▶ PROBLEM DETAILS: Quote the records below word for word, please, from the very first line through the one that contains "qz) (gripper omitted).", and nothing beyond it.

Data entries
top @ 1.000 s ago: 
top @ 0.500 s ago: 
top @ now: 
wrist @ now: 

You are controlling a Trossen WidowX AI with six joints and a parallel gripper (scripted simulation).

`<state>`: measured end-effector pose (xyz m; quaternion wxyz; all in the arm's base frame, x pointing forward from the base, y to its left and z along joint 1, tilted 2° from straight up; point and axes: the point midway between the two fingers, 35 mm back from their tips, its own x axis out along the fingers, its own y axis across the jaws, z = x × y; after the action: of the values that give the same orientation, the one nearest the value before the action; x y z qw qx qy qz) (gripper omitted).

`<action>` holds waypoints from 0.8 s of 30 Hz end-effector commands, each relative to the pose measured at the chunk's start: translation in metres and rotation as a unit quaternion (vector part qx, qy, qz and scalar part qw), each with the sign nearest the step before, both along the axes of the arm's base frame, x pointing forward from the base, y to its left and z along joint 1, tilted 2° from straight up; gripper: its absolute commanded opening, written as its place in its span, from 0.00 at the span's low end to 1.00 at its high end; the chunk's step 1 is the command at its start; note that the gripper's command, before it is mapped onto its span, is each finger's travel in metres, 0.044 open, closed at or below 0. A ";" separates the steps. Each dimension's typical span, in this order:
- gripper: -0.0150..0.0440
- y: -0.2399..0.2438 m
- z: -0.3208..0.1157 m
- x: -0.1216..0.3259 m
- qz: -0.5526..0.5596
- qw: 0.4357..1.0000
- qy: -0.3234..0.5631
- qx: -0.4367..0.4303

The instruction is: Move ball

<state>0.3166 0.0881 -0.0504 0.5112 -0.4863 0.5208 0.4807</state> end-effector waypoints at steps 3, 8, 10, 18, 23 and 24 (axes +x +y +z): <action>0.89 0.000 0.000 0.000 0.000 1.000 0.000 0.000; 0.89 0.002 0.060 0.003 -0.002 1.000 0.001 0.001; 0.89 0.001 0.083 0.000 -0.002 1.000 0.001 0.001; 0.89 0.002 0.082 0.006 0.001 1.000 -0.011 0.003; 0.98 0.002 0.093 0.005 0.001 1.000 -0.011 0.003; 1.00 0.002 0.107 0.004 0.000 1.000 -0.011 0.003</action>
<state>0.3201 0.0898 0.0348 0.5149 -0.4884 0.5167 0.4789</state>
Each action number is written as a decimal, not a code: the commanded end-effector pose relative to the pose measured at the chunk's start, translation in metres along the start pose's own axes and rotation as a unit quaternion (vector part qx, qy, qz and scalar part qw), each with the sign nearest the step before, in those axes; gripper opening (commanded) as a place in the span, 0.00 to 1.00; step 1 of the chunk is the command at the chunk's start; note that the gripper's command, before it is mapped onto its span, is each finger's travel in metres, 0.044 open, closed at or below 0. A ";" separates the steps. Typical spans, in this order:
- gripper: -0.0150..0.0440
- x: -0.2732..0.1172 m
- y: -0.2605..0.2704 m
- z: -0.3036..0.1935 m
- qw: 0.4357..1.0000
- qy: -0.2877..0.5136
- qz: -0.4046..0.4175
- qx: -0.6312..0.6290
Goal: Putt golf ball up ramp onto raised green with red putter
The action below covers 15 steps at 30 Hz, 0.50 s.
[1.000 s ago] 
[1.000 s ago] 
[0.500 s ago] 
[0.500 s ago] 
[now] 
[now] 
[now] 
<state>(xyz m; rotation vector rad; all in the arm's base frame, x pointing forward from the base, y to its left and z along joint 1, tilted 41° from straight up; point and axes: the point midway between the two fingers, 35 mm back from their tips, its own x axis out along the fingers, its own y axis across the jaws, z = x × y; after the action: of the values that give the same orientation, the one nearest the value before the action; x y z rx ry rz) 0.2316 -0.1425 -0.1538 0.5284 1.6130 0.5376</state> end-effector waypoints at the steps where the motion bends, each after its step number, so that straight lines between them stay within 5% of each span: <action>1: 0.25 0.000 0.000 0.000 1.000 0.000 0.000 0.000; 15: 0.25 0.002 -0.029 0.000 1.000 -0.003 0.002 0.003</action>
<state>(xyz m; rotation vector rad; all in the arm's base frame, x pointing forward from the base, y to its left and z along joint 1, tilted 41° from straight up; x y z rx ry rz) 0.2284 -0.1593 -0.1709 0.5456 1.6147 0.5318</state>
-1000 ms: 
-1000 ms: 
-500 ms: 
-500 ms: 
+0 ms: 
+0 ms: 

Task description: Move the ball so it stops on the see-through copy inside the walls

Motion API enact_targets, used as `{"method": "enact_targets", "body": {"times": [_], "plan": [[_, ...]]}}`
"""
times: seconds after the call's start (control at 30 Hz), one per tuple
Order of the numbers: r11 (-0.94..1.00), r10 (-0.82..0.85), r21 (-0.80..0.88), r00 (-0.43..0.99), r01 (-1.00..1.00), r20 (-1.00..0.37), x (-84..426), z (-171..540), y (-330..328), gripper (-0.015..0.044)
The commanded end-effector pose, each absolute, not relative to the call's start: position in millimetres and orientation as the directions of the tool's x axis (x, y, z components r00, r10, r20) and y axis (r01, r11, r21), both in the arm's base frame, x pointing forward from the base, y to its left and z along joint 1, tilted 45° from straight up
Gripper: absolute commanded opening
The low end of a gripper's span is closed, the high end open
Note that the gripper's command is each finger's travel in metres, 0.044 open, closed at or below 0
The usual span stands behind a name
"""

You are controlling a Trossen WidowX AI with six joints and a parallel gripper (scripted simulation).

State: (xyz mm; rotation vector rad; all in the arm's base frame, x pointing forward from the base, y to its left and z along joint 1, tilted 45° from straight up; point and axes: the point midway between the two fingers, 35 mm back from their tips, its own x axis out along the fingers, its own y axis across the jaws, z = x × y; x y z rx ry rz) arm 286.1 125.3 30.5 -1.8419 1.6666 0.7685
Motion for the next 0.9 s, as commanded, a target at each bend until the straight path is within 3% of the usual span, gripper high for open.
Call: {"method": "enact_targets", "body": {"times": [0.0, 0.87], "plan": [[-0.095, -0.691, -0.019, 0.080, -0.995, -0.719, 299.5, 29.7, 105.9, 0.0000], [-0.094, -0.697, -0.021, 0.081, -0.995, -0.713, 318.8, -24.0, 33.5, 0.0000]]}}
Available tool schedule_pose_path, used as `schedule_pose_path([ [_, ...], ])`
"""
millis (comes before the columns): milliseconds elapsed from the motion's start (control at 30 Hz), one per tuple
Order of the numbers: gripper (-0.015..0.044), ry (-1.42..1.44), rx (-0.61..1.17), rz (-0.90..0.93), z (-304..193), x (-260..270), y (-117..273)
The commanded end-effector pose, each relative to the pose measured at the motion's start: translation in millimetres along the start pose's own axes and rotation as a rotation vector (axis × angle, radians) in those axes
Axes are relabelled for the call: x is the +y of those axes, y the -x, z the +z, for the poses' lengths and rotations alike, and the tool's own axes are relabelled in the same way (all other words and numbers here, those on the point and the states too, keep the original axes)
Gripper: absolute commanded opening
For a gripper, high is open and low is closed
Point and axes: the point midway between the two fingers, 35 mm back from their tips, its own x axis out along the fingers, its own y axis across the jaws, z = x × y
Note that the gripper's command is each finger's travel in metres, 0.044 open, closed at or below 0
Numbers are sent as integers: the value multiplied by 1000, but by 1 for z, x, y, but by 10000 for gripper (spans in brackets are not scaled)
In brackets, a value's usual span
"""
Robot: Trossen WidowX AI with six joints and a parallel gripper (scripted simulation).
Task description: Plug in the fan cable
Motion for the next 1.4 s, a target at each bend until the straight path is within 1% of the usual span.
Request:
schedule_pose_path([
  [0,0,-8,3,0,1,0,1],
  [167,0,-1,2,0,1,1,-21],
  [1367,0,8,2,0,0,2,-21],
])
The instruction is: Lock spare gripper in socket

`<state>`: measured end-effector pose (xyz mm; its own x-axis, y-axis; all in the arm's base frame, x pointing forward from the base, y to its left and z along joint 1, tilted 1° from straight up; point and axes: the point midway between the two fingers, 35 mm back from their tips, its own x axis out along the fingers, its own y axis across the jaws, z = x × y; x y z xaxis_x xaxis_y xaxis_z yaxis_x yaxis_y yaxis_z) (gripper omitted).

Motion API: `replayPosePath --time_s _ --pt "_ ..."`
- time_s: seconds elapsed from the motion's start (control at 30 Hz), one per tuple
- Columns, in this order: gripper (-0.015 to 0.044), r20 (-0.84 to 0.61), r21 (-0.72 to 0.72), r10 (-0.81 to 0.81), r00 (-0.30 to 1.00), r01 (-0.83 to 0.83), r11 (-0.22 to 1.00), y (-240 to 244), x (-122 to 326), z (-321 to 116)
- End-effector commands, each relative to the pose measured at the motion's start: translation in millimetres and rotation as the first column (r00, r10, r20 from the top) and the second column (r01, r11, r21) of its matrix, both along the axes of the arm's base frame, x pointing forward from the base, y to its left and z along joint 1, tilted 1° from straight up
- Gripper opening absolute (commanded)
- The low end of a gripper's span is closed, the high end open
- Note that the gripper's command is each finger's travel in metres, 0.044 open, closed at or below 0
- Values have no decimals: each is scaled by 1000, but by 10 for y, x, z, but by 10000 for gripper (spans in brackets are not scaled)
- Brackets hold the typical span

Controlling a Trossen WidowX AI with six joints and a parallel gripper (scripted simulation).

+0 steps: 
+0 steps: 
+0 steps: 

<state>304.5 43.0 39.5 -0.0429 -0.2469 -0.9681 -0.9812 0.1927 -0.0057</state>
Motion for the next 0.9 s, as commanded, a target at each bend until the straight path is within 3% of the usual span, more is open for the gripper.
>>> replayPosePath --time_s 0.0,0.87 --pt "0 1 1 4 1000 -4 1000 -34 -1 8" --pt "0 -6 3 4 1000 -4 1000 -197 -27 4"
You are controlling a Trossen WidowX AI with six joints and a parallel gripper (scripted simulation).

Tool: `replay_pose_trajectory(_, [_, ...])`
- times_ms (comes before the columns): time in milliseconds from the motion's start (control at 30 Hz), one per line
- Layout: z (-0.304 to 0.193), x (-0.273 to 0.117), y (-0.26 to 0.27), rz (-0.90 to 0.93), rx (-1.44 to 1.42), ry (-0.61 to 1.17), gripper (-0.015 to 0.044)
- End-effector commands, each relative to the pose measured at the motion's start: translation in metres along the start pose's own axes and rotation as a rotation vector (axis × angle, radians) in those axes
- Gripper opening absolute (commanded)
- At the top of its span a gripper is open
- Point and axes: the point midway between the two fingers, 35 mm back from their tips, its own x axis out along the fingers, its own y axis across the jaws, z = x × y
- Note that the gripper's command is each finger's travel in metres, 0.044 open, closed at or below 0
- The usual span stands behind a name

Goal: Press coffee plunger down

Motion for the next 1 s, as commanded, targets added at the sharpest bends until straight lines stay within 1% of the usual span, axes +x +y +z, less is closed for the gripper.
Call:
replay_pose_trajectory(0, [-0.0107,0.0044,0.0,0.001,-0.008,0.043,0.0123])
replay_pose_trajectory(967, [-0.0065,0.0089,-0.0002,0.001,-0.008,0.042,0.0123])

▶ ANSWER TO THIS EXERCISE:
top @ 1.000 s ago: 
top @ 0.500 s ago: 
top @ now: 
wrist @ now: 

You are controlling a Trossen WidowX AI with six joints and a parallel gripper (scripted simulation).

`<state>`: measured end-effector pose (xyz m; quaternion wxyz; all in the arm's base frame, x pointing forward from the base, y to its left and z along joint 1, tilted 2° from straight up; point and axes: the point midway between the two fingers, 35 mm back from their tips, its own x axis out along the fingers, its own y axis across the jaws, z = x × y; after the action: of the values that give the same orientation, the one nearest the value before the action; x y z qw qx qy qz) (gripper omitted).

Nothing remains to be done for this exercise.